El Consejo Nacional de Patrimonio Cultural de Cuba y la Comisión Nacional de Monumentos, de Lugares y de Bienes de Argentina acaban de presentar y de lanzar un libro que realmente revela un tesoro poco conocido. Se llama “Arquitectura ferroviaria de América latina: Cuba y Argentina”, y desde el vamos muestra dos cosas desconocidas: que la isla del Caribe fue el primer país latinoamericano en tener ferrocarriles y que hasta desarrolló un estilo propio de estaciones y de infraestructura. Lejos del transplante europeo al que estamos acostumbrados los argentinos, que tuvimos la mayor red del continente, los cubanos inventaron una arquitectura propia en esto también.
El libro fue, no extraña, una idea del gran especialista argentino en el tema, Jorge Tartarini, vocal de la comisión argentina y autor de un clásico sobre este patrimonio. Como cuenta Gladys Collazo Usallán, presidente de la comisión cubana, este libro bien puede ser el comienzo de una serie sobre las principales piezas patrimoniales ferroviarias del continente. Teresa de Anchorena, que preside la comisión argentina, recuerda que por aquí tenemos más de 2500 estaciones de tren y que estas vastas redes “son una piedra angular de cualquier política cultural que pretenda un futura”.
La red ferroviaria cubana comenzó en 1837 y sigue en funcionamiento, aunque con serios problemas de repuestos y de material rodante. No hubo en Cuba un Menem que redujera nuestros 46000 kilómetros de vías a apenas más de 4000. Tampoco hubo un simple transplante de la arquitectura británica del sistema, aunque sí hubo inversiones y tecnología de ese origen. Hay alguno que otro techo a dos aguas profundas, inglesas, como la estación de Matanzas, y ciertamente es posible reconocer la adaptación tropical del vernacular inglés, tan común en la India. Pero lo que uno realmente disfruta de este libro es ver estaciones cubanas, en un lenguaje hispánico local, con ventanales avitralados, toques moriscos, mosaicos y kilómetros de muros encalados y tocados con añil.

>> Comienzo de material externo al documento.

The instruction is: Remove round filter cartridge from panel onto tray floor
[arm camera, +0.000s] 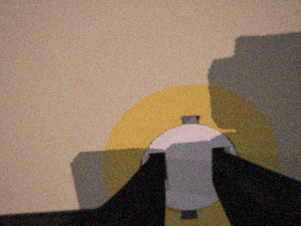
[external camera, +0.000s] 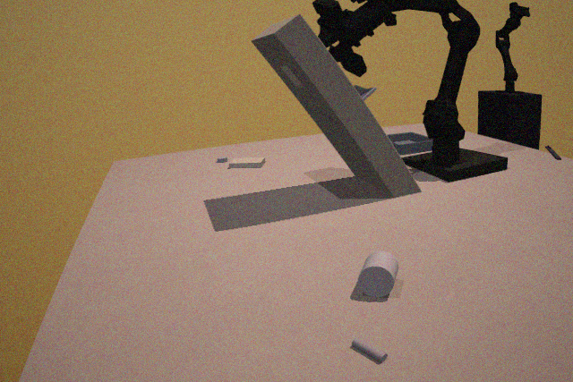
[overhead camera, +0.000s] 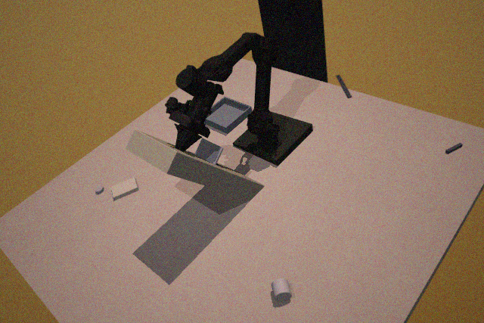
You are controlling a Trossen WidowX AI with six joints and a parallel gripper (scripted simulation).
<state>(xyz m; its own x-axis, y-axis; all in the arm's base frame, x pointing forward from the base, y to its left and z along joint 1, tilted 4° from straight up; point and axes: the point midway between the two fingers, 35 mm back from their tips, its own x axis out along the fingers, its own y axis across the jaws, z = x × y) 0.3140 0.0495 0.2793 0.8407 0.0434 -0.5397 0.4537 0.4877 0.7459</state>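
My gripper tip is 10 mm short of the white round filter cartridge and 10 mm above it. From my gripper tip the other things lie so: pale block: 110 mm ahead, 320 mm to the right, 270 mm below; small blue-grey plate: 90 mm behind, 10 mm to the right, 100 mm below; tiny cylinder: 170 mm ahead, 400 mm to the right, 270 mm below.
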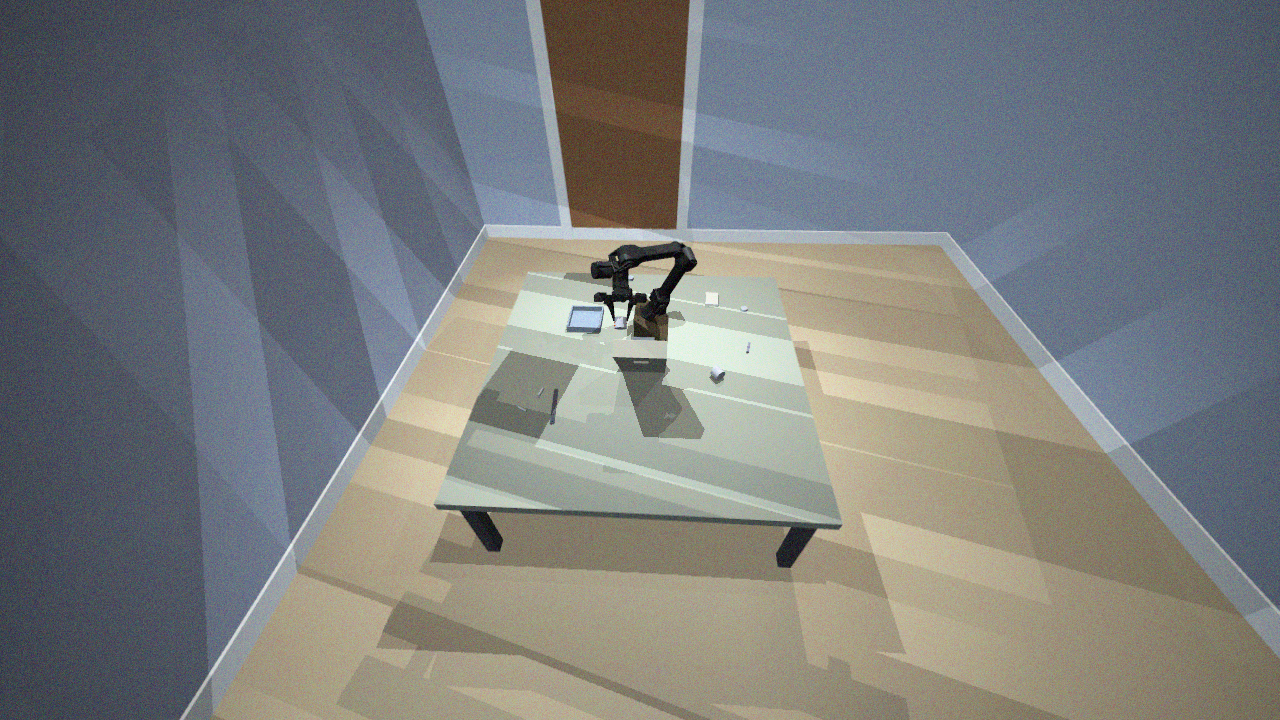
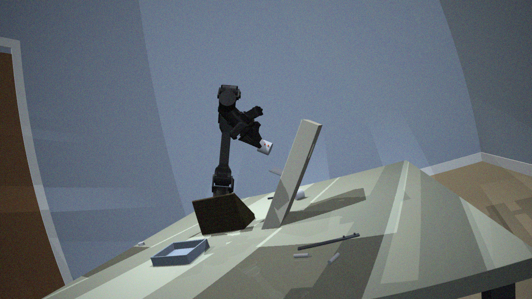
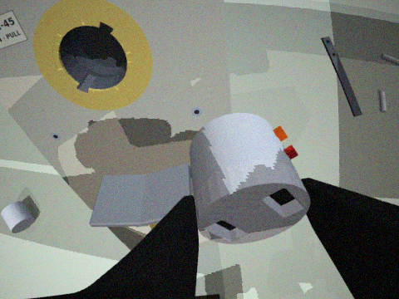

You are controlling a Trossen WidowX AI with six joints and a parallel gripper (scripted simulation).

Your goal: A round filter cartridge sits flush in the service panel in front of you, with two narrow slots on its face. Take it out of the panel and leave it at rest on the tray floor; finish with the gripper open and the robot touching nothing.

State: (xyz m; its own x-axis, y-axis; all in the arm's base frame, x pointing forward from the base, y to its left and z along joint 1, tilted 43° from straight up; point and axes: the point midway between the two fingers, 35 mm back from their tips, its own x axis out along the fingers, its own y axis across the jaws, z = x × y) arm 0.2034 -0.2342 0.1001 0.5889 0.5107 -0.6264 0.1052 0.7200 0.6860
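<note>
The shallow grey tray lies 340 mm behind my gripper tip, 280 mm below it and 170 mm to the right of it. Also, from my gripper tip: white round filter cartridge right at my gripper tip; pale service panel 110 mm below, 80 mm ahead, 70 mm to the left.
</note>
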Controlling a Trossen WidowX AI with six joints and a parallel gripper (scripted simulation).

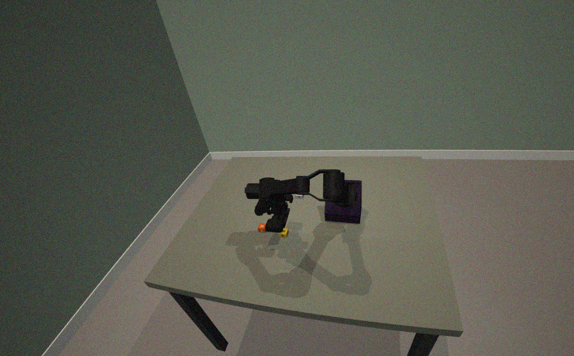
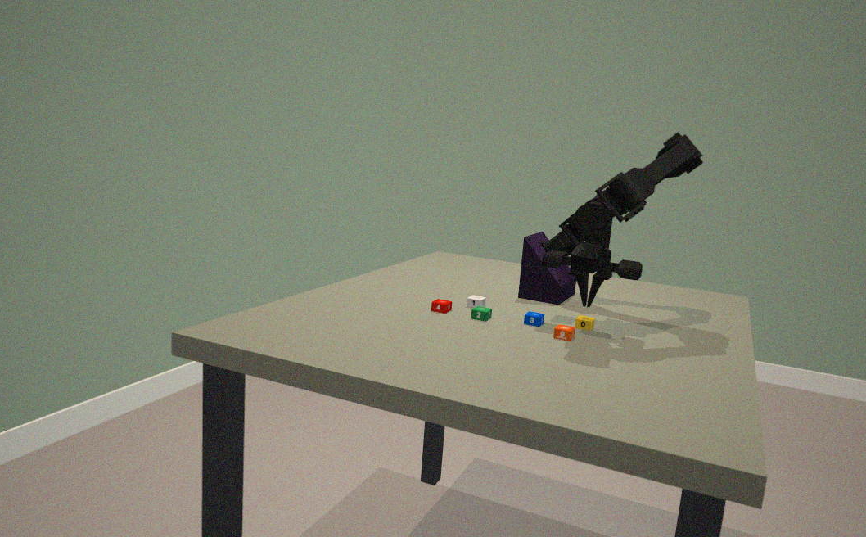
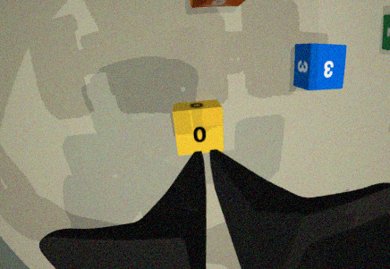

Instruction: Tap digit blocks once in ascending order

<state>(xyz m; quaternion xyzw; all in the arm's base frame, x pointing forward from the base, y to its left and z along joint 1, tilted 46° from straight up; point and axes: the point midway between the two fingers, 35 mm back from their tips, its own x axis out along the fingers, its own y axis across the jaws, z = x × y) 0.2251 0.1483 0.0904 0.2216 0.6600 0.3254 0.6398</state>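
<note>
The yellow block lies 30 mm below my gripper tip. Round my gripper tip: blue block: 90 mm to the right, 50 mm ahead, 30 mm below; then orange block: 100 mm ahead, 30 mm below; then green block: 180 mm to the right, 100 mm ahead, 30 mm below.
</note>
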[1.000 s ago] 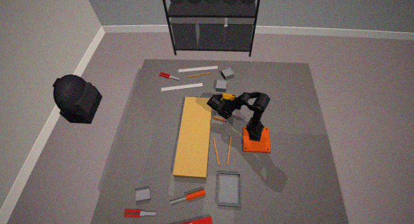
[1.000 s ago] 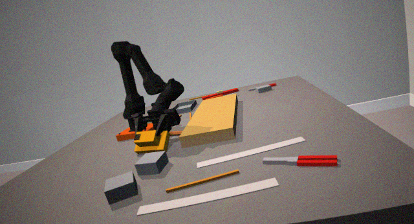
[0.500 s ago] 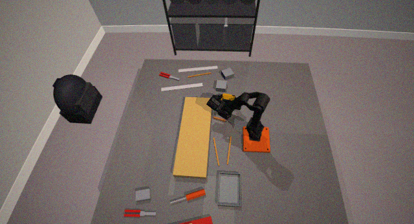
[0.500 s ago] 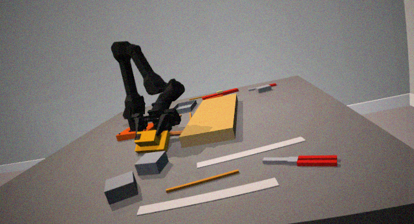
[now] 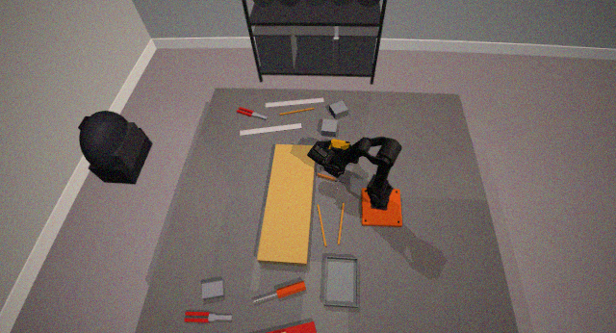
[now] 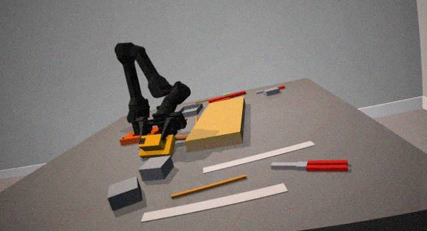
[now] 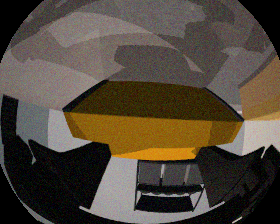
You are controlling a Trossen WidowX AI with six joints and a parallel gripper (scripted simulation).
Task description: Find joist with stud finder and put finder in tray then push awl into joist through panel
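Now: gripper tip 10 mm past the stud finder and 10 mm above it. Round my gripper tip: indicator window (30 mm behind, 10 mm to the right); grey tray (560 mm to the left, 90 mm behind, 50 mm below); awl (150 mm to the left, 50 mm below).
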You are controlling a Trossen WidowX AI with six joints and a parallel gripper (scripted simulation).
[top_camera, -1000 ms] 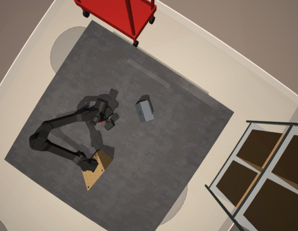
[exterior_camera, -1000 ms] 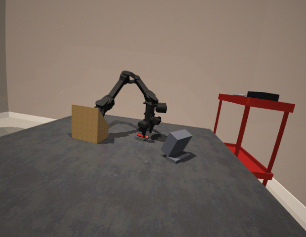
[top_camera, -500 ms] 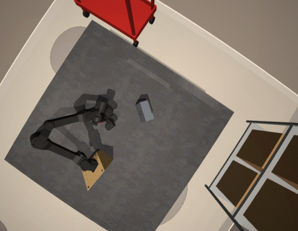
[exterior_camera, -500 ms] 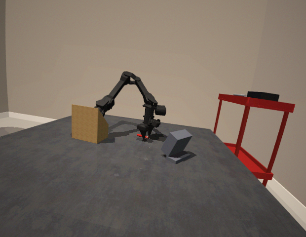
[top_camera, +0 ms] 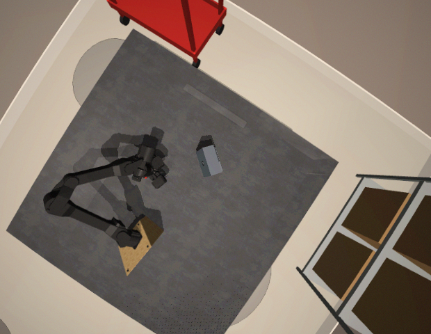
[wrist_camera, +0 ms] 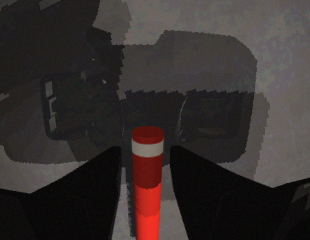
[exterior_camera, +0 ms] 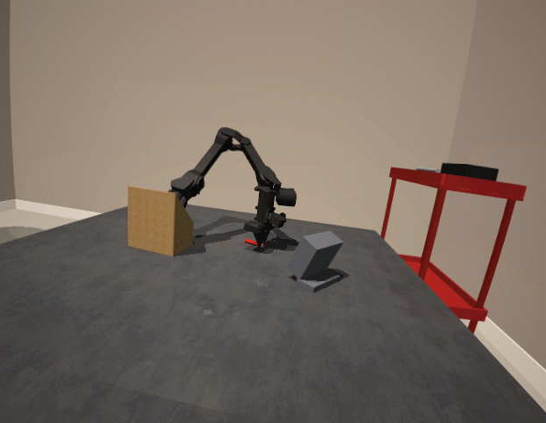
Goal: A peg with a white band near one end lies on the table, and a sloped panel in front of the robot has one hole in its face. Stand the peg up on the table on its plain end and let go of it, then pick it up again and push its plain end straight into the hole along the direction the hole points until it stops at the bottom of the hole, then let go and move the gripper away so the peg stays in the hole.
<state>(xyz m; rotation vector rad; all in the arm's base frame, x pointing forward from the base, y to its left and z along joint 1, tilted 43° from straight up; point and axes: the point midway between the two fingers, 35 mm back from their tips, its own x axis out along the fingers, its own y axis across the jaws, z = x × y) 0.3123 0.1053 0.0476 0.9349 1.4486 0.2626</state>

También hay estaciones con pórticos neoclásicos de buenas columnas toscanas cubriendo el andén, como si uno fuera a esperar el tren en la noble entrada de una mansión. Lo del pórtico es tan fuerte que hasta hay una estación, la Fesser en La Habana, que obligaba al tren a cruzar el pórtico y detenerse para que los pasajeros subieran desde la misma estación. Esta estación es hoy un mercado y viviendas, pero sigue luciendo sus capiteles compuestos y sus muy elegantes cornisas.
Por supuesto que hay estaciones que podrían estar en cualquiera de nuestras vías suburbanas, como la tan inglesa De Los Pinos, pero la mayoría realmente parecen casas de campo latinoamericanas que terminaron con otro uso, como la de Surgidero de Batabanó o la de Güines, por no hablar de la de Aguacate, que ya la quisiera más de uno como quinta. Y ahí está esa originalidad a gran escala, la estación de Sabanilla en Pueblo Nuevo, Matanzas. Esta estación es instantáneamente familiar para un argentino porque su formato criollo italianizado, sencillón y de altos ventanales, con una gran galería de columnas toscanas y metopa decorada, es una variación sobre tantas casonas y estancias viejas de estas pampas. Este edificio es verdaderamente una muestra de la unidad cultural de nuestro continente.
El formato del libro es la sencillez misma, con una introducción sobre los sistemas ferroviarios de ambos países y con una mayoría de páginas dedicadas a fichas sobre estaciones individuales. Es una suerte de juguetería de cosas bellas, y una muestra de cuando las cosas se hacían bien.